> **Data excerpt**
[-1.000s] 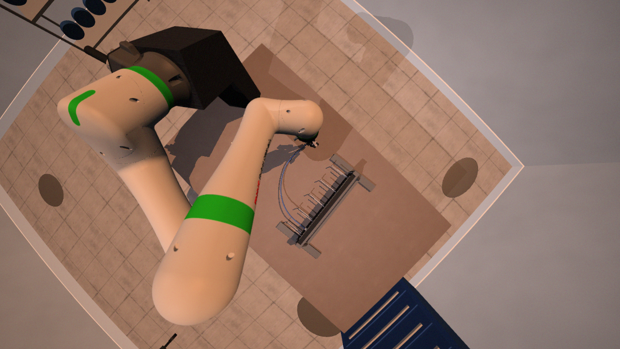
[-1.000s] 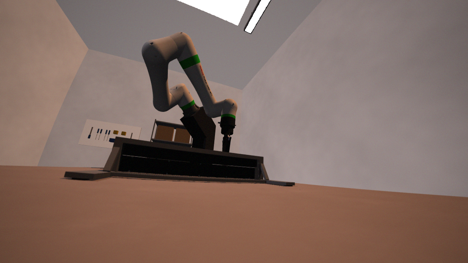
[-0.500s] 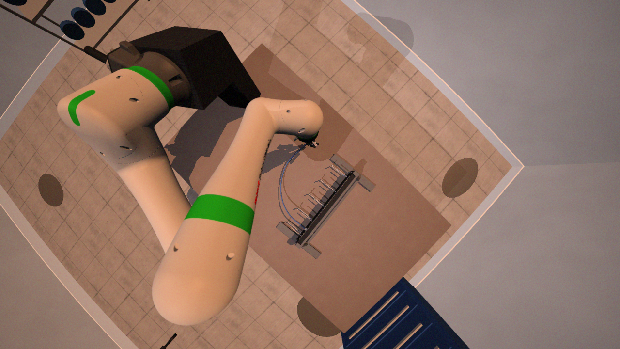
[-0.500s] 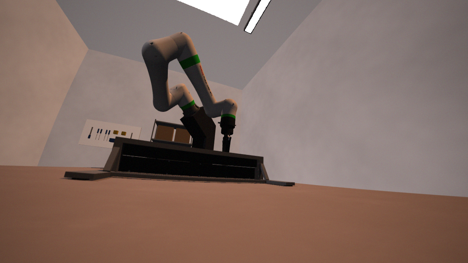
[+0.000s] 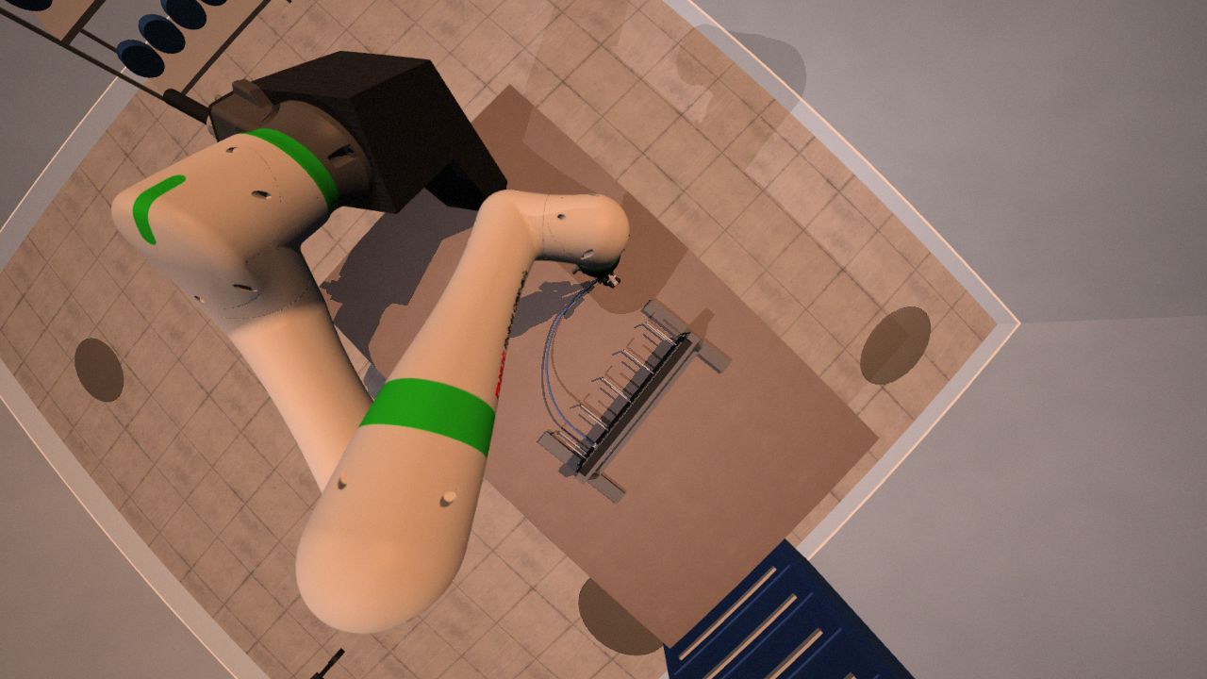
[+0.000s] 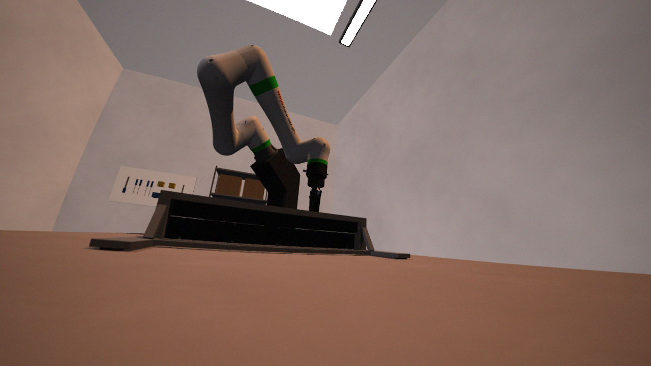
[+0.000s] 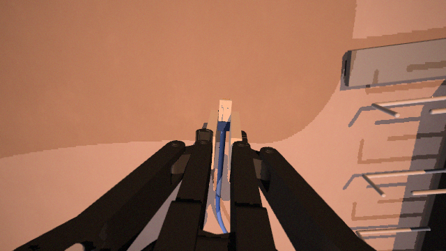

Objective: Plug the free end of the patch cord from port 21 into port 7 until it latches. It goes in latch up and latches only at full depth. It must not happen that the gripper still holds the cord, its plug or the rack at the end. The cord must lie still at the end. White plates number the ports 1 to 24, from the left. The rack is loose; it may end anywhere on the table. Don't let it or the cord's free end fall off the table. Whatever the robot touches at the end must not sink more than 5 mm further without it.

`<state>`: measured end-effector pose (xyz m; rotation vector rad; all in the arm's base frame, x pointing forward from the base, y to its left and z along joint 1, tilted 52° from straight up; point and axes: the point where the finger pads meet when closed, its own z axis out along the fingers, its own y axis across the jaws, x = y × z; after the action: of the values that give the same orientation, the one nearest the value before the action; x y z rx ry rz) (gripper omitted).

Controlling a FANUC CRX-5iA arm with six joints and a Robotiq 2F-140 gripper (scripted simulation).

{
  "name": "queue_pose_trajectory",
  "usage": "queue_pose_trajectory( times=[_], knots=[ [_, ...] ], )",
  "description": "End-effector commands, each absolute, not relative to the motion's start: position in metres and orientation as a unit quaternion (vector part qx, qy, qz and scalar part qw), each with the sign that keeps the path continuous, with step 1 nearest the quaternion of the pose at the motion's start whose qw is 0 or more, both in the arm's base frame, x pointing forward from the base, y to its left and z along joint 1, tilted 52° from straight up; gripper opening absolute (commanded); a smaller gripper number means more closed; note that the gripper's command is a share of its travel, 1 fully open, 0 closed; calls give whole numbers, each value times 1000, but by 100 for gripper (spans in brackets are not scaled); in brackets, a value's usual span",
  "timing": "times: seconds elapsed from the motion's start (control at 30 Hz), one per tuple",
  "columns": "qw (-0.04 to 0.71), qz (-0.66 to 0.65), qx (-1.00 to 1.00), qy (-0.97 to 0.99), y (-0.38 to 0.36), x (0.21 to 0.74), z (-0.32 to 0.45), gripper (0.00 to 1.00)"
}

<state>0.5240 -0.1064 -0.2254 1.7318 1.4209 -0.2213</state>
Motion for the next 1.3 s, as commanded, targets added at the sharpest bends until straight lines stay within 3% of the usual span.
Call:
queue_pose_trajectory(
  times=[0.0,0.47,1.27],
  knots=[
    [431,-87,696,568,-106,525,-225,0],
    [437,-44,749,495,-109,545,-198,0],
    [414,142,889,130,-123,632,-84,0]
  ],
)
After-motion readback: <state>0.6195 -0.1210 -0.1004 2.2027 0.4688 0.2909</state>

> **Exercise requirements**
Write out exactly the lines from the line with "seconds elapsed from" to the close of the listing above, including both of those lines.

> **Exercise answer**
  "timing": "times: seconds elapsed from the motion's start (control at 30 Hz), one per tuple",
  "columns": "qw (-0.04 to 0.71), qz (-0.66 to 0.65), qx (-1.00 to 1.00), qy (-0.97 to 0.99), y (-0.38 to 0.36), x (0.21 to 0.74), z (-0.32 to 0.45), gripper (0.00 to 1.00)"
}

<state>0.5240 -0.1064 -0.2254 1.7318 1.4209 -0.2213</state>
Motion for the next 1.3 s, as commanded, targets added at the sharpest bends until straight lines stay within 3% of the usual span.
Call:
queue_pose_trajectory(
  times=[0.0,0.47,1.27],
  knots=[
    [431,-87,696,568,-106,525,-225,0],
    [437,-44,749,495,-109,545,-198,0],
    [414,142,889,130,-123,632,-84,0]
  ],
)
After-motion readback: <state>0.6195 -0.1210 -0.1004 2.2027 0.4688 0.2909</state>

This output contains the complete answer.